As Elegant as You Expect to Find Elsewhere: the Decorative Arts of Federal Maine
Laura Fecych Sprague, Portland, ME
This lecture is sponsored by Martha Steen in loving memory of Bill Steen, founder of the American Decorative Arts Forum.

Harriet Cutter (1800-1863), Lily and Rose, silk and watercolor on silk, ca. 1814, Portland, Me. Photo courtesy, Maine Historical Society

The Bowdoin College Air Pump, Boston, Massachusetts, 1782-1783. Instrument designed and made by the Reverend John Prince of Salem, Massachusetts with carved finial attributed to Simeon Skillin, Jr., of Boston, Massachusetts.
Some of us may be disposed to think of Maine as a fishing, lumbering and quarrying state, but Maine — even in the early 19th century — was at the geographic and cultural crossroads of east coast cultures.

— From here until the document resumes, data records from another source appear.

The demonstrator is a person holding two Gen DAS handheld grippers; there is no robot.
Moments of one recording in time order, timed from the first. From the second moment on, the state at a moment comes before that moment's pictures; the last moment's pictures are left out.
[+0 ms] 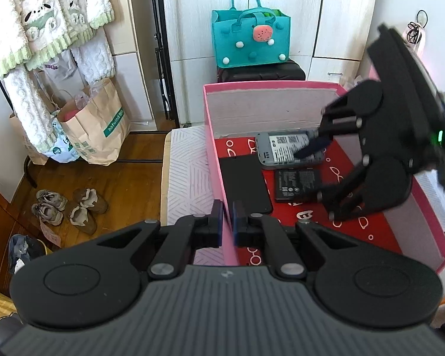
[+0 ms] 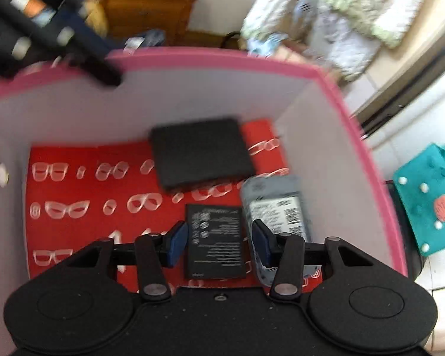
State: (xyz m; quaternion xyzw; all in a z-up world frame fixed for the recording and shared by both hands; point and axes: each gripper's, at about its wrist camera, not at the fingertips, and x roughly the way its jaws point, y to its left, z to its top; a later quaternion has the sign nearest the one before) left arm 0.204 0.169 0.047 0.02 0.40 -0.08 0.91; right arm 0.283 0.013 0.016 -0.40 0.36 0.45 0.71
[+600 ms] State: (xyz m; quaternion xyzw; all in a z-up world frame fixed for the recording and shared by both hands) left arm 0.201 0.156 0.046 0.06 0.40 -0.07 0.91; right arm 0.236 -0.137 0.104 -0.20 0.34 0.40 0.83
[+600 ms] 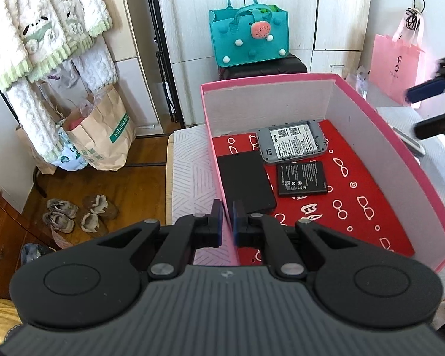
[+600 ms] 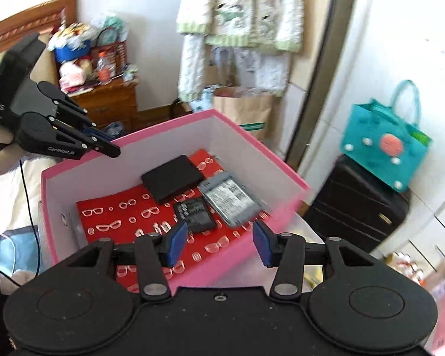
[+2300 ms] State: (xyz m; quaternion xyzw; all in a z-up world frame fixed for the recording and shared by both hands) left arm 0.199 0.149 0.045 0.11 0.40 -0.07 0.91; right arm 0.206 -0.234 -0.031 -0.10 0.37 0.26 0.89
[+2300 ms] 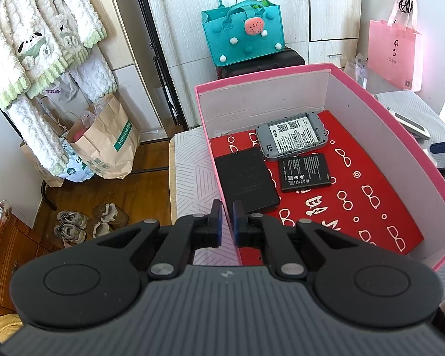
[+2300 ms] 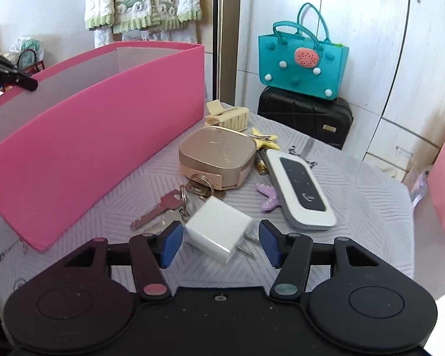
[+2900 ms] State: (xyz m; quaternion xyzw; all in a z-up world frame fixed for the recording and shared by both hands) left arm 0.198 0.148 0.045 0.10 0.40 -0.07 0.91; right arm 0.213 -0.234 -0.048 -0.08 0.38 0.26 0.88
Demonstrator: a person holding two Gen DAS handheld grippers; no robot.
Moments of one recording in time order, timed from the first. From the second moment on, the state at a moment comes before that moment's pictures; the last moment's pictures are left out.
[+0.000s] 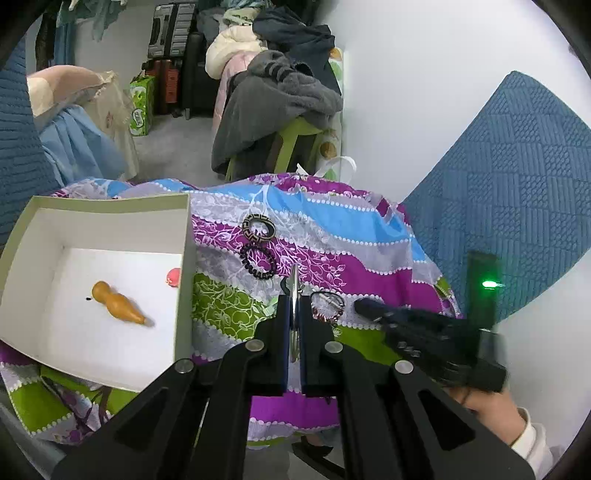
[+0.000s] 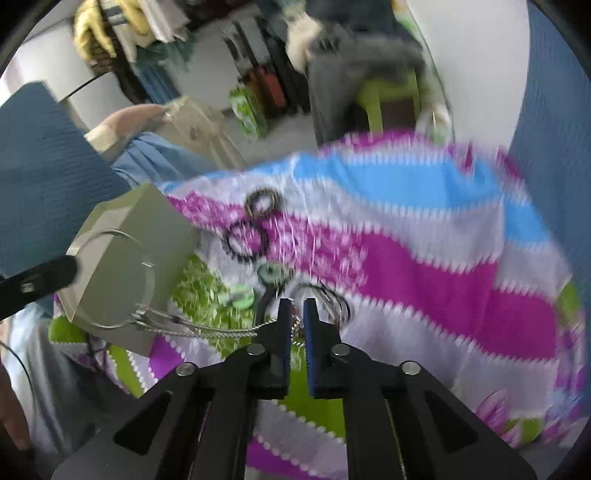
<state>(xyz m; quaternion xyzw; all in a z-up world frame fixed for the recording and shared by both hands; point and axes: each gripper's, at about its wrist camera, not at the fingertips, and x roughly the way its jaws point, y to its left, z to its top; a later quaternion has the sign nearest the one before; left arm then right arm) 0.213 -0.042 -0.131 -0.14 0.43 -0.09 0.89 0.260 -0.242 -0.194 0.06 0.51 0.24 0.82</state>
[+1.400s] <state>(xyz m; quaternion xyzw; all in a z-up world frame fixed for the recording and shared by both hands) 0.186 -0.010 -0.094 -0.14 0.39 -0.07 0.91 0.267 -0.146 -0.225 -0.01 0.53 0.33 0.78</state>
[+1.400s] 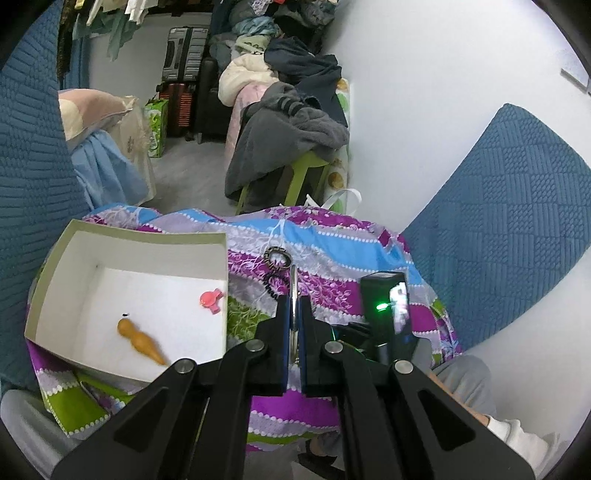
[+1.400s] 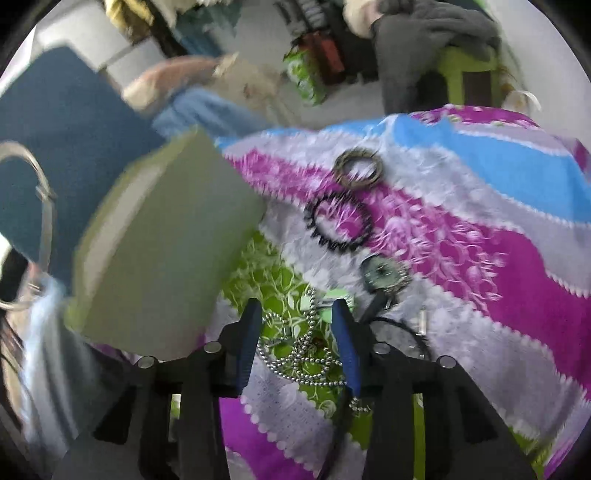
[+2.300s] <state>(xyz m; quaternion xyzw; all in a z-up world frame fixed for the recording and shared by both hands) 0.182 0.013 -0.070 -0.15 0.39 -0.06 0.91 0.242 -0.182 -0.083 0.02 0.40 0.27 0.88</state>
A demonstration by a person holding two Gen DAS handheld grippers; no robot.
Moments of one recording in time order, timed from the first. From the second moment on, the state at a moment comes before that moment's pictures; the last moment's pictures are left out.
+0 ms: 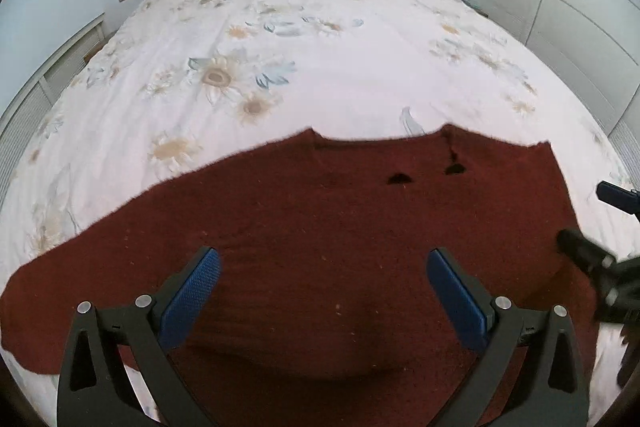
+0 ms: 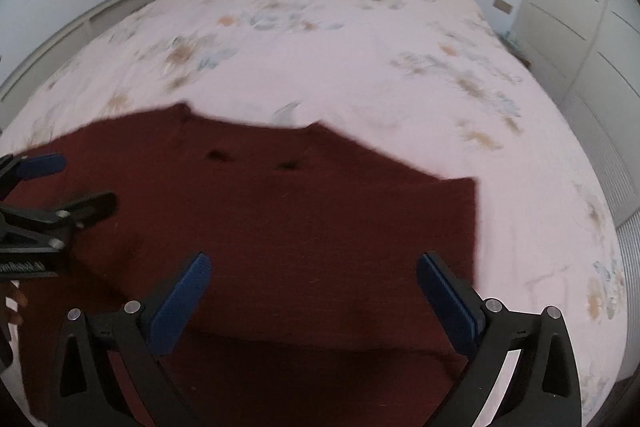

Federal Maine was remarkably adaptable: English and French, Loyalists and Colonials mixed with Native American populations to use the wealth of their state to wield huge political and economic clout in the young nation.
Extensive social and commercial networks linked Mainers to family, craftsmen, and business associates throughout the Atlantic basin. Portland, one of New England’s major ports, fostered an appreciation of the arts and education; young ambitious architects and craftsman found patrons in town. “Indeed,” a young gentleman assured his new bride in 1817, the cultural society and household furnishings were “as elegant as you expect to find elsewhere.”
Shipping and commercial ports brought wealth and culture to Maine. Prominent architects designed great houses; homeowners furnished with the latest fashions in decorative arts and furniture; Mainers were well connected, sophisticated, and cultured.
Notable figures, including Henry Knox, George Washington’s general and first Secretary of War; Benjamin Vaughn, the British loyalist who negotiated peace between the United States and Britain after the War of Independence; and William Bingham, the Philadelphia financier made Maine their home. James Bowdoin established Bowdoin College in 1794 and created America’s earliest public art collection when he bequeathed his art to the college.
Laura Fecych Sprague’s lecture will vividly illustrate the preferences of Maine’s sophisticated residents and will broaden our understanding of how these residents helped shape the state’s cultural heritage and Maine’s role in the making of the nation.
Ms. Sprague earned a bachelor’s degree in art history from Trinity College. She has studied Maine’s material culture for thirty years, contributing to research, exhibitions, and publications for the Bowdoin College Museum of Art, Maine Historical Society, Portland Museum of Art, and Tate House, among others. She served as editor for Agreeable Situations: Society, Commerce, and Art in Southern Maine, 1780–1830, a landmark catalogue funded by the National Endowment for the Humanities.